The focus of this article has been on dyslexia, which primarily affects word-level decoding skills. It needs to be borne in mind that the screening and identification of children with word-level reading difficulties can miss children who take to phonics well but have more specific difficulties in reading comprehension and hence require different forms of intervention (Snowling & Hulme, 2011). Nonetheless, the findings of this study suggest that teacher observations can be considered reliable and they can be used to monitor children’s reading progress through the Early Years. Although screening processes tend to lead to the over-identification of children who are at-risk (and this was the case here), an obvious advantage is that they can lead to intervention in a timely fashion. Within this view, there is no reason for children to wait to be diagnosed as dyslexic; rather, teachers can begin to implement intervention strategies to improve reading skills as soon as they observe that children’s reading is failing to thrive in a quality teaching environment. Furthermore, once intervention is implemented, “response to intervention” can provide additional information with regard to a child’s additional needs (Fuchs & Fuchs, 2006).

Further information

Professor Maggie Snowling is based at the Department of Psychology, University of York. She served on Sir Jim Rose’s Expert Advisory Group on provision for Dyslexia (2009). She is Joint Editor of the Journal of Child Psychology and Psychiatry and the author of many influential works on dyslexia:
www.york.ac.uk/psychology

References

Carroll, J.M., Bowyer-Crane, C., Duff, F., Hulme, C., & Snowling, M.J.  (2011) Developing Language and Literacy: Effective intervention for language and literacy in the early years.  Oxford: Wiley-Blackwell.
Duff, F. J., & Clarke, P. J. (2011). Practitioner Review: Reading disorders – What are effective interventions and how should they be implemented and evaluated? Journal of Child Psychology & Psychiatry, 52, 3-12.
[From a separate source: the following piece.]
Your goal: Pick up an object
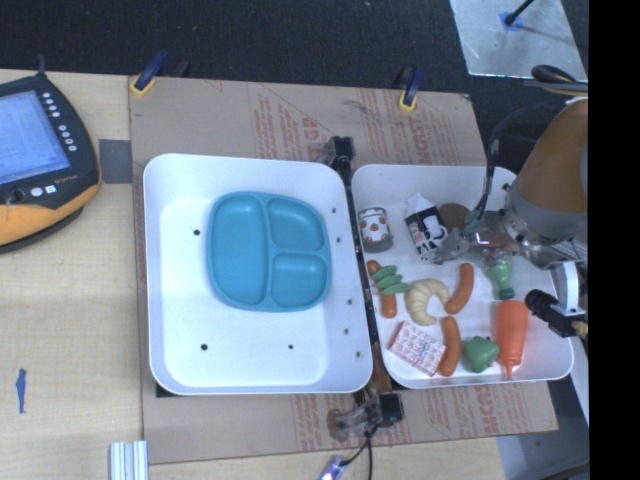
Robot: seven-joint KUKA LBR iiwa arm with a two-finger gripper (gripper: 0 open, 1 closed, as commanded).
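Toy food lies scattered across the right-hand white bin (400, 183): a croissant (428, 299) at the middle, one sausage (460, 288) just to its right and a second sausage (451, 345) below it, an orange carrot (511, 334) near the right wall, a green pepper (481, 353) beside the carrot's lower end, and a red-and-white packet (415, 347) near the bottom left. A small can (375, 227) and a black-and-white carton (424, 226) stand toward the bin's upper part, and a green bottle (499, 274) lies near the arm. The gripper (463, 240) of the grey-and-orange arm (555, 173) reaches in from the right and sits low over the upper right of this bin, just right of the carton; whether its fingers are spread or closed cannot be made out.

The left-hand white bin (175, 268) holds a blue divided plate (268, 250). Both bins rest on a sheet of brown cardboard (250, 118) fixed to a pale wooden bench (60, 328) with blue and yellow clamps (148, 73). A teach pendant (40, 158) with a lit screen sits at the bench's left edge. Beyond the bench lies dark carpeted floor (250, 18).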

Fuchs, D., & Fuchs, L. (2006). Introduction to response to intervention: what, why, and how valid is it? Reading Research Quarterly, 41, 92-99.
Rose, J. (2006). Independent Review of the Teaching of Early Reading: Final Report. London: Department for Education and Skills Publications.
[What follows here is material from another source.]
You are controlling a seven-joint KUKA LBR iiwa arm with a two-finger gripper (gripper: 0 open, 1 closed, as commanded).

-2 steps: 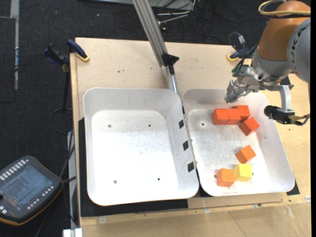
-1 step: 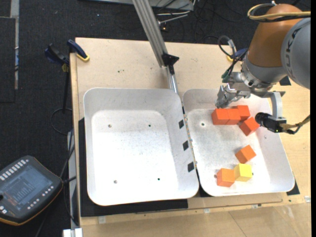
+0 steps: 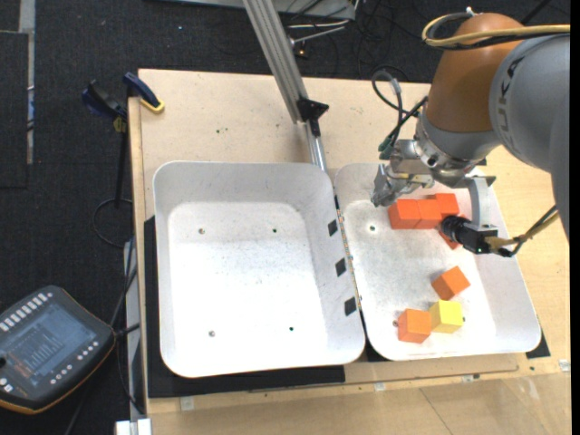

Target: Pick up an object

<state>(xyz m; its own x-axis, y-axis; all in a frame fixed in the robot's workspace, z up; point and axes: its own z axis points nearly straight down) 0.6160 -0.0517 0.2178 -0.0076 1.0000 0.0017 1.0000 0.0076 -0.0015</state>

Rose, J. (2009). Identifying and teaching children and young people with dyslexia and literacy difficulties. DCSF Publications, DCSF- 00659-2009.
Snowling, M. J., & Hulme, C. (2011, in press). Evidence-based Interventions for Reading and Language Difficulties: Creating a Virtuous Circle.  British Journal of Educational Psychology, 81(1), 1-23.
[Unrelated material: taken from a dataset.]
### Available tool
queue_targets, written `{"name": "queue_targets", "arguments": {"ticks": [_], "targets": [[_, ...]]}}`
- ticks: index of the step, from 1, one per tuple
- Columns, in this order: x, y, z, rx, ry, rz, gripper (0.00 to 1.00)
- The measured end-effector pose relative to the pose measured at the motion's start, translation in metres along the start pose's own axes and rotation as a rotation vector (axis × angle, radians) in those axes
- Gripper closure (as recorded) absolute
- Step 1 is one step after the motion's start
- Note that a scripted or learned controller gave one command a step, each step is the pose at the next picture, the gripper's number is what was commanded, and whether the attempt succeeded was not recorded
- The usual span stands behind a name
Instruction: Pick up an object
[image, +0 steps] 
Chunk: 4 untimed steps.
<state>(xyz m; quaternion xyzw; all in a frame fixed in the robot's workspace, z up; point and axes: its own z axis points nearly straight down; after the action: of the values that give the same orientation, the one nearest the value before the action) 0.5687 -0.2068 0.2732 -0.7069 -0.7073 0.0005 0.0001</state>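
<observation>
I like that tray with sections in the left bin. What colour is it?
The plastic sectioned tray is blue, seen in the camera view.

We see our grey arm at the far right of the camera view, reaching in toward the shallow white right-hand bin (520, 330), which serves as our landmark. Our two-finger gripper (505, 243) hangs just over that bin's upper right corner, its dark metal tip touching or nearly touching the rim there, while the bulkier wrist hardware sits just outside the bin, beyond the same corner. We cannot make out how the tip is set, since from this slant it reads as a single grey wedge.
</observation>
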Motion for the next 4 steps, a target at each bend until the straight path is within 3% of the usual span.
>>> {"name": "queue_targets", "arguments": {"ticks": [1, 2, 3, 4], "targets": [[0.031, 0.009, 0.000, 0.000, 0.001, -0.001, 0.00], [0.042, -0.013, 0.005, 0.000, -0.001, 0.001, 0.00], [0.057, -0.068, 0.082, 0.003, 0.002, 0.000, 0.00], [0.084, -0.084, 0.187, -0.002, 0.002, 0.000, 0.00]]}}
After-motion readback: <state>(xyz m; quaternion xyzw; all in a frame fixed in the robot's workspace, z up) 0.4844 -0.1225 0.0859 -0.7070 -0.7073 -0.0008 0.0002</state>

Snowling, M. J., Duff, F., Petrou, A., Schiffeldrin, J., & Bailey, A. M. (2011). Identification of children at risk of dyslexia: the validity of teacher judgements using “Phonic Phases”. Journal of Research in Reading, 34(2), 157-170.
Vellutino, F. R., Fletcher, J. M., Snowling, M. J., & Scanlon, D. M. (2004). Specific reading disability (dyslexia):  what have we learned in the past four decades? Journal of Child Psychology & Psychiatry, 45(1), 2-40.